Transcribe the listing that follows exactly, from its first line to its last.

BEGIN

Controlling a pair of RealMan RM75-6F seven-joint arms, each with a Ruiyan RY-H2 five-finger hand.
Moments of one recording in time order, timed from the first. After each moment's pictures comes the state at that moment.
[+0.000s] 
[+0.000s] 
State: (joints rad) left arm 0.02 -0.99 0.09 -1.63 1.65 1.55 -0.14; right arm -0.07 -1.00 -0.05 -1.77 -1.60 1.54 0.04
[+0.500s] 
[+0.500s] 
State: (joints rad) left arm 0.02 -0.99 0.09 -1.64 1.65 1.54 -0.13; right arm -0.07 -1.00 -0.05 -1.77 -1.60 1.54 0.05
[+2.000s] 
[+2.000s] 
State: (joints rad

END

■ Solution to this exercise
Controlling a pair of RealMan RM75-6F seven-joint arms, each with a Ruiyan RY-H2 five-finger hand.
Moments of one recording in time order, timed from the first. After each moment's pictures comes the state at that moment.
[+0.000s] 
[+0.000s] 
State: (joints rad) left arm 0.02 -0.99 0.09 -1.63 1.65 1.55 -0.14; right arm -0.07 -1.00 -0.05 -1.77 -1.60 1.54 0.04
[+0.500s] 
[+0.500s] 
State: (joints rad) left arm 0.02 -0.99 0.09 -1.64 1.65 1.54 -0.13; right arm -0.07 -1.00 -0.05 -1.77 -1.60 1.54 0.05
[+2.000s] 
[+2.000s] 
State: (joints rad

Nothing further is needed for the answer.